La kisha de Bintra se acercó a su nuez. Kybes se quedó mirando al suelo. Un poco más allá había unas cosas pequeñas y alargadas que bien podían ser sus dedos.

—Bokhitso fue un Tahedorán que vivió hace más de dos siglos —dijo Bintra, ya desacelerado—. Mató a los miembros del Tribunal de la Espada porque le suspendieron en un examen. Desde entonces no ha existido ningún otro maestro con ese nombre. Eso lo saben hasta los que cortan los setos allí.

—La memoria siempre me ha perdido —jadeó Kybes.

—Desde que te vi supe que eras un farsante. A un Tahedorán se le conoce por la mirada.

Bintra levantó la espada para rematarlo. Kybes le miró a los ojos. No le daría el placer de morir como una res.

—¡Basta! ¿Qué pasa aquí?

Bintra se volvió antes de lanzar el golpe. Tulbán venía corriendo desde la tienda, seguido por otros dos Purpúreos.
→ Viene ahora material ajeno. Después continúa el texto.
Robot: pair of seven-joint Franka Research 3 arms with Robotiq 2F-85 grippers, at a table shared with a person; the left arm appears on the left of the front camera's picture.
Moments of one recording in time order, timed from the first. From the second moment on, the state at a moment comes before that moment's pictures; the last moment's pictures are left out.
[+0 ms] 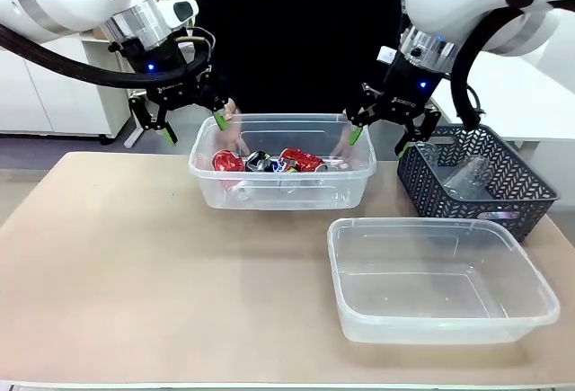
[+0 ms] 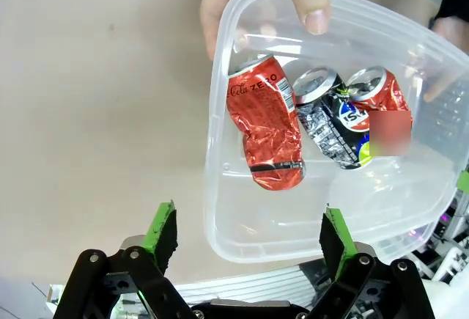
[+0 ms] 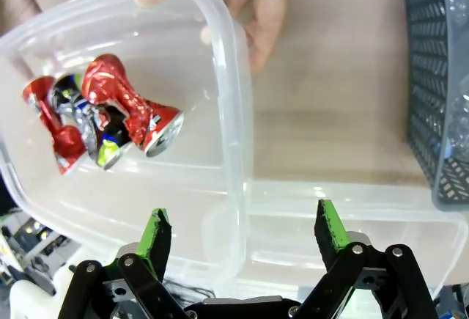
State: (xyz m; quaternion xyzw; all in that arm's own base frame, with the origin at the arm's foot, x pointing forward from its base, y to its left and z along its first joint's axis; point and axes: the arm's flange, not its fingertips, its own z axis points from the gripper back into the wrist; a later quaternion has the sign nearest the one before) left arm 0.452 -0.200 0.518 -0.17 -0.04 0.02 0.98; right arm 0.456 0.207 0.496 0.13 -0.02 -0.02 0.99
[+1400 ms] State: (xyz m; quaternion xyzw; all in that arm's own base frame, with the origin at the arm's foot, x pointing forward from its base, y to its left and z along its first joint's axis) left arm 0.327 -0.334 0.497 -0.22 0.03 -0.07 0.97; right arm 0.287 0.074 0.496 0.09 -0.06 -0.07 0.99
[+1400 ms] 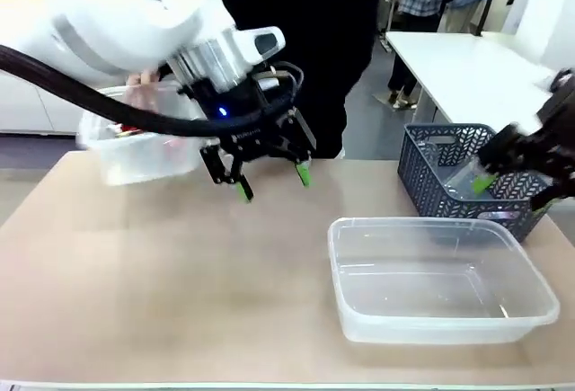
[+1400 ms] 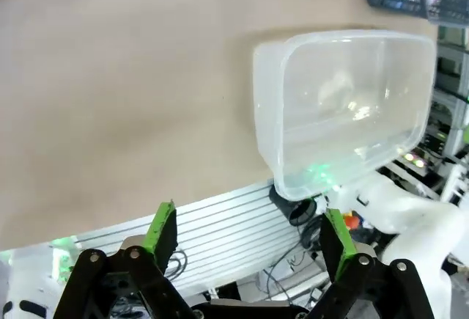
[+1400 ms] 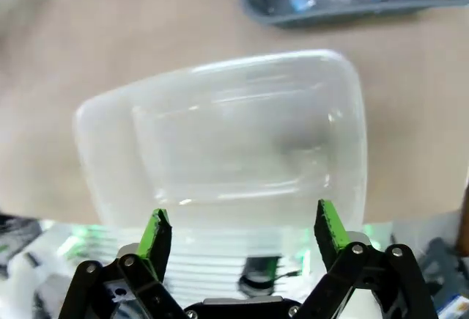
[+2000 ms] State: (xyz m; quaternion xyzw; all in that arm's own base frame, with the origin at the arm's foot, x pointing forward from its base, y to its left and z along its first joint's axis) left arm 0.303 -0.429 0.417 -0.17 0.08 0.01 0.98; right arm 0.343 0.016 0.432 -0.03 -0.04 -0.11 0.99
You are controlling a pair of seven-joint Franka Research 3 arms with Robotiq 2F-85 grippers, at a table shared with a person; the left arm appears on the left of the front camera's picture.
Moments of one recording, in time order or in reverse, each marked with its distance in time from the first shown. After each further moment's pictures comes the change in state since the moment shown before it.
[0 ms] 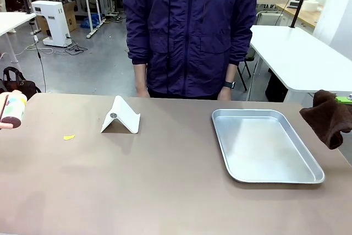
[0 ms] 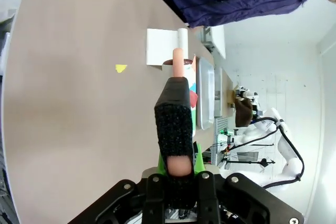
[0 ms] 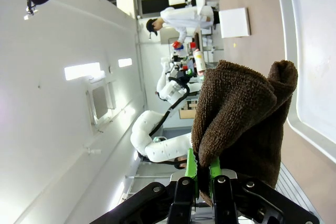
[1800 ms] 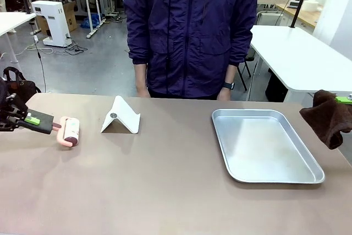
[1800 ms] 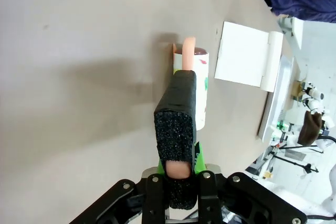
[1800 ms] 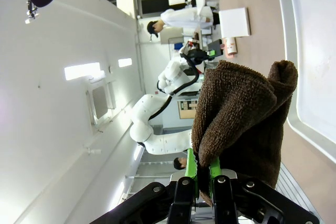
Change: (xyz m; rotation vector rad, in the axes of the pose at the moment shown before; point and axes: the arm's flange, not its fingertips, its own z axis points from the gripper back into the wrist) left arm 0.066 0.010 -0.176 0.344 0.183 0.083; right arm 0.000 0.000 0.000 0.000 0.000 0.000
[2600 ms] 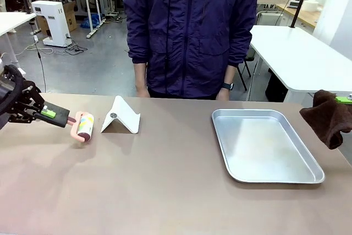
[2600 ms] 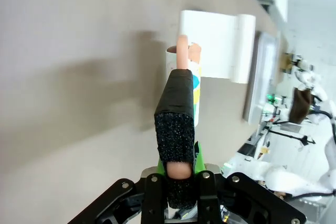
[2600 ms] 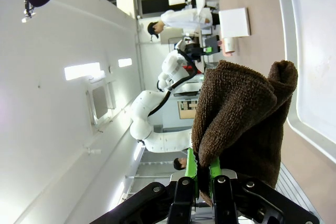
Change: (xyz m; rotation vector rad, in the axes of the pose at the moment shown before) left arm 0.016 -0.040 -0.012 -0.097 0.075 -0.124; right arm 0.000 0.000 0.000 0.000 0.000 0.000
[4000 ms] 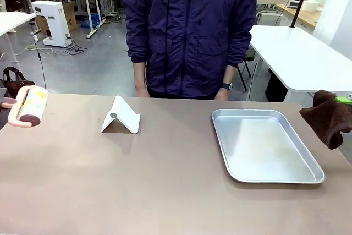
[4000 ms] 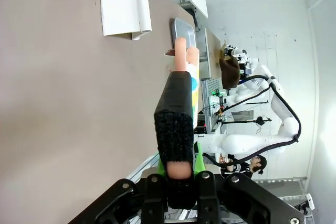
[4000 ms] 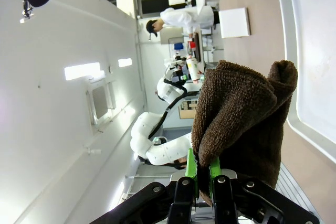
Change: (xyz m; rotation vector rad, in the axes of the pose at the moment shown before) left arm -0.135 0.009 0.134 -0.299 -0.103 -0.119; right arm 0.000 0.000 0.000 0.000 0.000 0.000
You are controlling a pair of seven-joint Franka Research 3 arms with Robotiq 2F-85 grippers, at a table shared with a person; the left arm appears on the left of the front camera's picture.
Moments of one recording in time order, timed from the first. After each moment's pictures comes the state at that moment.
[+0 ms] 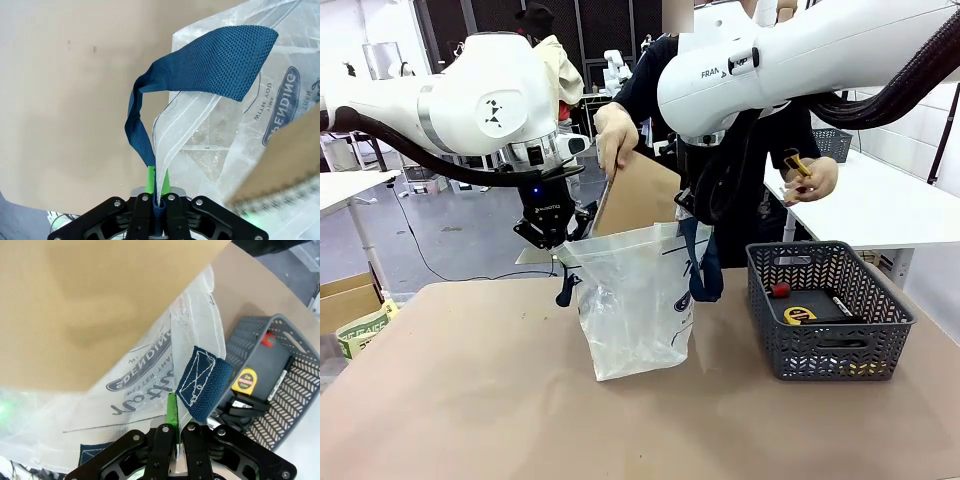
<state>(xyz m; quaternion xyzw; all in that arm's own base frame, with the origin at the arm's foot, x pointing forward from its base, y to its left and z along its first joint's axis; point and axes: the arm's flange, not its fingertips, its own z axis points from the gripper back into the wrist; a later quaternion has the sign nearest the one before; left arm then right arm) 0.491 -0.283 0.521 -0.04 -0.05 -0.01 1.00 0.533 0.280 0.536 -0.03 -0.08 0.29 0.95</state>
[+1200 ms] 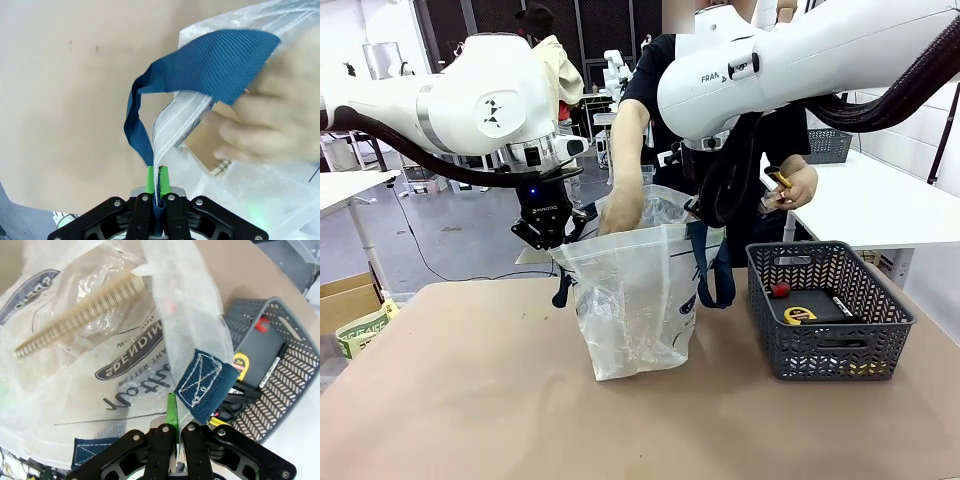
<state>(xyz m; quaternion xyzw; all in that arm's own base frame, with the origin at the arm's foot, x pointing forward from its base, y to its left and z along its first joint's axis) 0.491 -0.280 0.520 -0.04 -0.05 -0.02 1.00 0.529 0.273 0.529 -0.07 -0.05 0.31 0.95</state>
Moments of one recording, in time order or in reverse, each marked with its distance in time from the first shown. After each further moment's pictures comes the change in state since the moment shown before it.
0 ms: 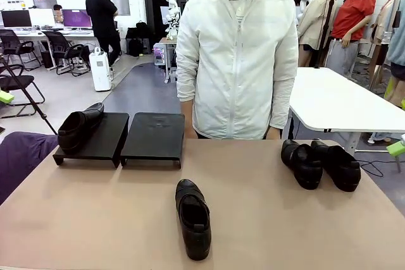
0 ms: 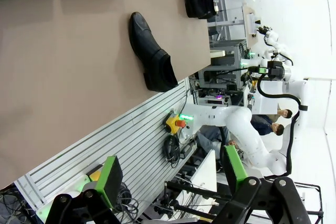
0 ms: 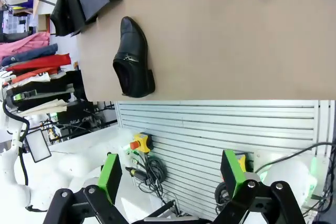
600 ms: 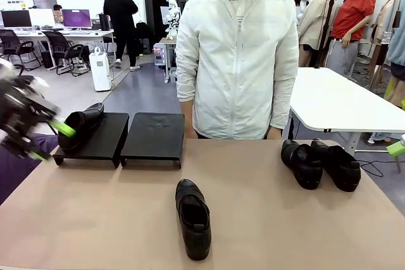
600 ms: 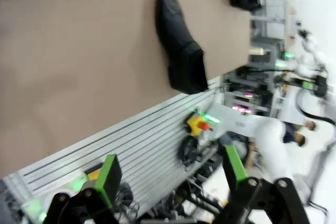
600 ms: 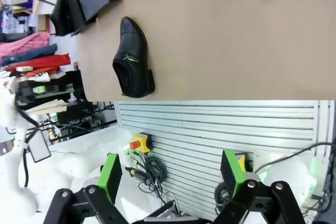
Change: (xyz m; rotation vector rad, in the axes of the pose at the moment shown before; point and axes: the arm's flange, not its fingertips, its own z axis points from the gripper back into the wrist) left arm 0.002 -0.016 -0.160 0.224 0.077 0.103; right arm 0.000 0.000 0.000 -0.002 -0.001 0.001
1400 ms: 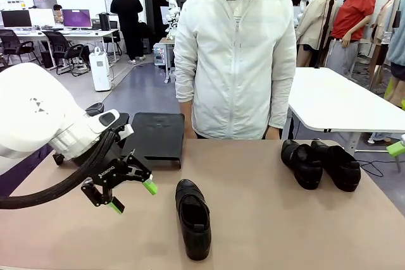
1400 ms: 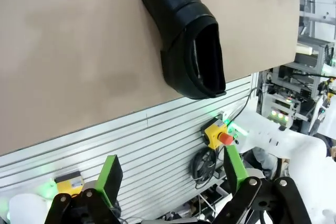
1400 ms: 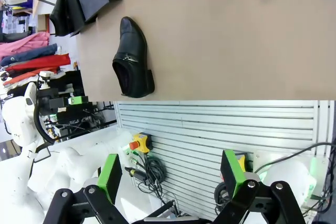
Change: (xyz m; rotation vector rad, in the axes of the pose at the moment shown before) left arm -0.054 -0.085 -0.166 0.189 0.019 0.017; right arm 0.000 0.000 0.000 -0.001 0.000 0.001
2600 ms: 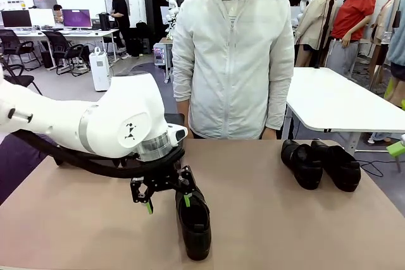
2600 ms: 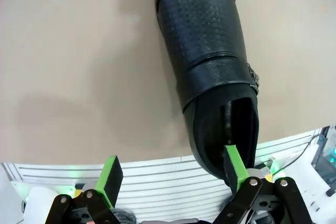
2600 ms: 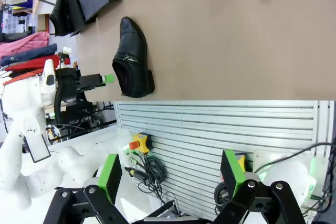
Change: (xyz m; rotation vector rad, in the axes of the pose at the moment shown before) left arm 0.043 -0.084 -0.108 0.423 -0.041 0.040; right arm 0.000 0.000 0.000 0.000 0.000 0.001
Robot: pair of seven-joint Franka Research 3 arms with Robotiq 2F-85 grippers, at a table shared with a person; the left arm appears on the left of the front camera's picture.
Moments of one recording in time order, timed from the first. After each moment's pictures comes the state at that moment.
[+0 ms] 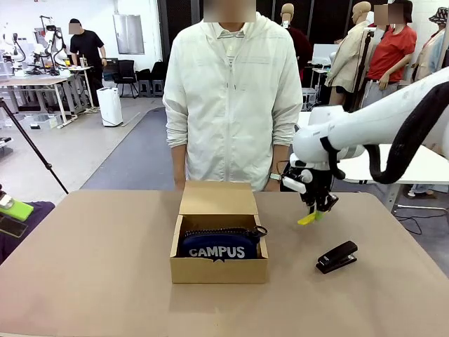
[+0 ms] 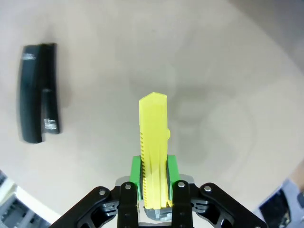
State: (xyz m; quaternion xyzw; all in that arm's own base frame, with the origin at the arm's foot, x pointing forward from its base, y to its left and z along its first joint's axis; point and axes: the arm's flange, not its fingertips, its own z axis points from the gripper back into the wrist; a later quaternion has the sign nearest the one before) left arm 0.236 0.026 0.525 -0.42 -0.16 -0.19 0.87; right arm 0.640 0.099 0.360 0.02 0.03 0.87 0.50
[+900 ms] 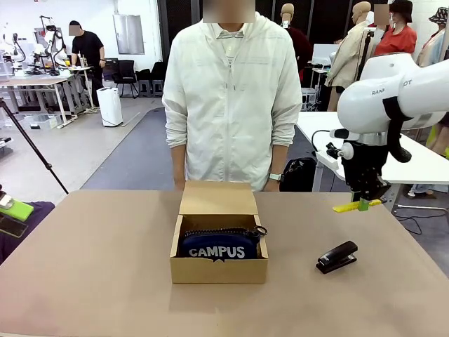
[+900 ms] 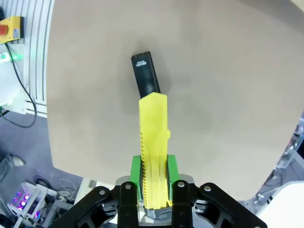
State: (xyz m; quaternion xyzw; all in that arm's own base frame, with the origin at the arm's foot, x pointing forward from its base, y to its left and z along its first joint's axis) left arm 0.236 0.026 0.525 -0.42 -0.16 -0.19 0.87; right arm 0.503 0.060 0.472 -0.01 0.03 0.77 0.64
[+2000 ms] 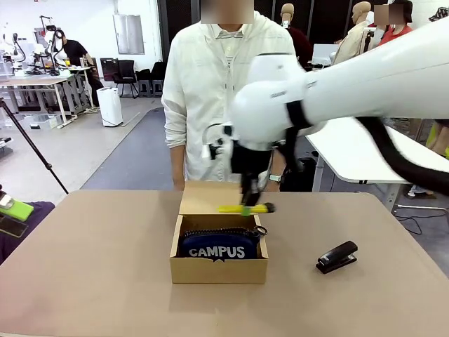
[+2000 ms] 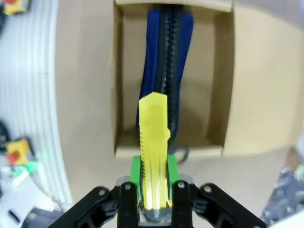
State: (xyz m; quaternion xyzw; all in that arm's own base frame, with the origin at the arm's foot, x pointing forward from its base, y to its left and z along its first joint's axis) left arm 0.236 0.026 0.525 -0.42 -0.16 -0.19 0.87; right arm 0.460 0.333 0.476 0.02 -0.05 0.72 0.70
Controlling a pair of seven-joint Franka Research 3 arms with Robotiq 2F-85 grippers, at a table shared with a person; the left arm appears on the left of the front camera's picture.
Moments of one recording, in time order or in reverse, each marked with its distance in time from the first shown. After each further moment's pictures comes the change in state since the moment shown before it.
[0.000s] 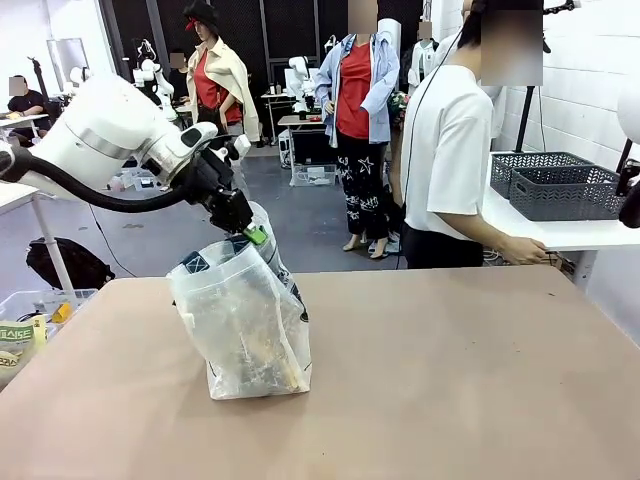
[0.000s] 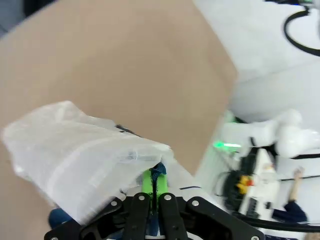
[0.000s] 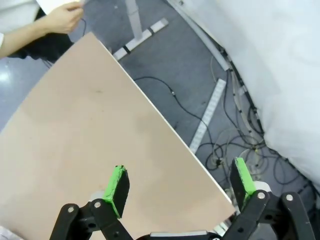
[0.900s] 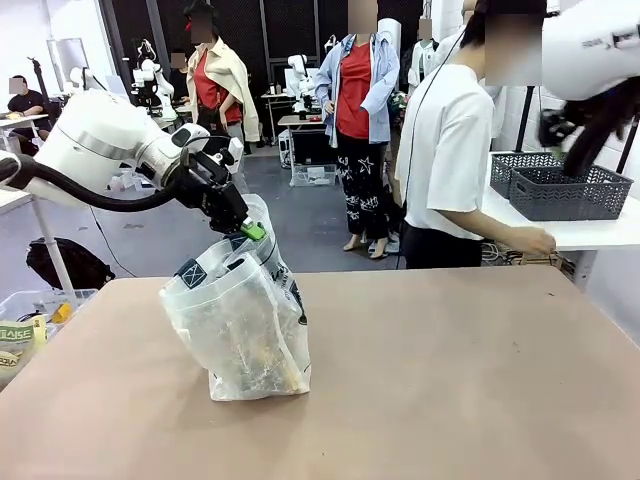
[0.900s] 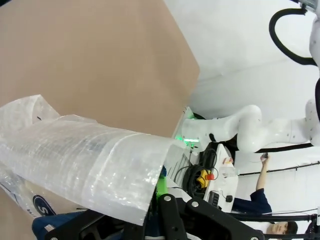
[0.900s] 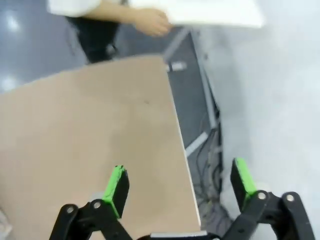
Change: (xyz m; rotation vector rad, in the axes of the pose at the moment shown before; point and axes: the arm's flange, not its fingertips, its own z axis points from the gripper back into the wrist) left arm -0.006 0.022 -0.002 -0.262 0.021 0.094; right arm -0.002 0.102 0.102 -0.013 -0.195 0.455
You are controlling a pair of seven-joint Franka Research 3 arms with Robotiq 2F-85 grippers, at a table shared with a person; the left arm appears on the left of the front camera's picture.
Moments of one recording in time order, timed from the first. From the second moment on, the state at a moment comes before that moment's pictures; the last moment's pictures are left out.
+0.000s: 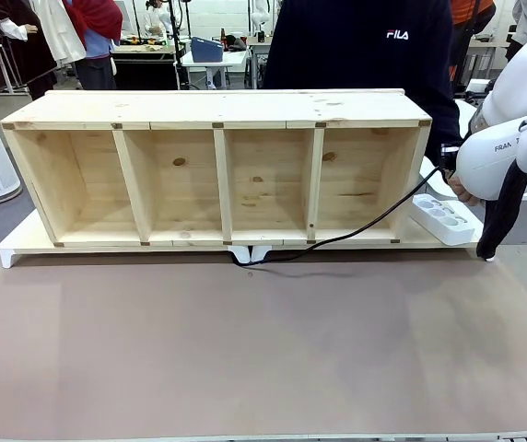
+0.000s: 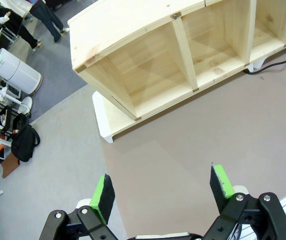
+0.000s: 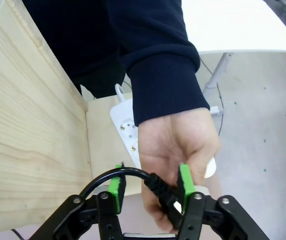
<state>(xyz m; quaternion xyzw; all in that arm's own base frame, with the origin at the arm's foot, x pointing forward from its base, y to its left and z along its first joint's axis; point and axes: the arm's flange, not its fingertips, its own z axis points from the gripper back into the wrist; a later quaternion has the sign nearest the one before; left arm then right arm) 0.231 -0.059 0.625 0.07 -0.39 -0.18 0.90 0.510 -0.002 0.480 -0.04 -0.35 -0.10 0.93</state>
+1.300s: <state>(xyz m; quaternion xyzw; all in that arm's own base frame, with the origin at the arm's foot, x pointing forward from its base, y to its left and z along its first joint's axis) 0.231 -0.059 0.625 0.07 -0.39 -0.18 0.90 0.509 -0.001 0.487 -0.04 -0.35 -0.10 0.93</state>
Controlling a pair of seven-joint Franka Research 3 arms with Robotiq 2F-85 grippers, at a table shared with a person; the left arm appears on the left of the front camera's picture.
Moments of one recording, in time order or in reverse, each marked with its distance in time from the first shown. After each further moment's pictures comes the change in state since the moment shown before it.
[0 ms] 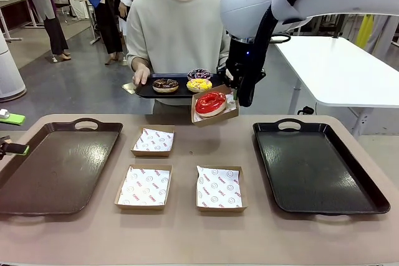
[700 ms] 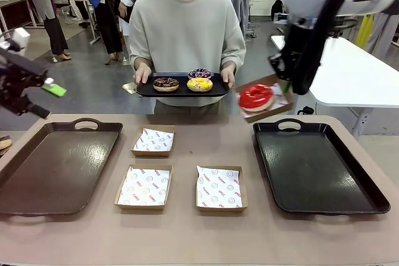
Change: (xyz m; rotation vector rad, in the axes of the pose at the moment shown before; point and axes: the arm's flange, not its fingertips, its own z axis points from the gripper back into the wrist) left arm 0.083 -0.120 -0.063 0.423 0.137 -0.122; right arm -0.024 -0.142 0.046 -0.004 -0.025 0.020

—¡Déjalo, Bintra! ¡Es uno de mis hombres!

El hijo de Ulisha se apartó a un lado, sacudió la sangre de la hoja y envainó la espada. Tulbán se arrodilló junto a Kybes y le ayudó a levantarse.

—Mis dedos…

—Te los enviaré ensartados en una cuerda, por si te quieres hacer un collar —dijo Bintra.

Tulbán miró a Bintra rechinando los dientes. Kybes se soltó de su brazo y se apartó dos pasos. Al principio apenas había sentido la herida, y pensó que era un efecto del elixir. Pero ahora cada uno de ellos latía como un pequeño corazón y mandaba ráfagas de dolor que le llegaban hasta la nuca. Se quitó el tocado, se envolvió la mano en él y se la apretó bajo la axila. La sangre no tardó en empapar la tela.

—Ven, Kybes. Te llevaré con el médico —dijo Tulbán.

—¿No me felicitas por derrotar a un Tahedorán? —preguntó Bintra—. Deberías entregarme su brazalete, al menos, como despojo para el vencedor.

—Guárdate tus gracias para quienes te las rían.

Bintra se acercó a Tulbán, que le sacaba más de medio palmo de estatura, levantó la mirada y sonrió.

—En cuanto muera mi padre, ¡no lo permita el dios!, voy a cambiar su estandarte. Lo primero que haré será cortarte la cabeza y ponerla en una pica, mi querido Tulbán. Allí lucirá mejor que cualquier bandera.

Tulbán escupió a los pies de Bintra y se apartó de él, tomando del codo a Kybes para que le siguiera. Mientras se alejaban, aún pudieron oír la voz de Bintra.

—¡Practica con la zurda, tah Kybusha! Cuando quieras, te daré la revancha.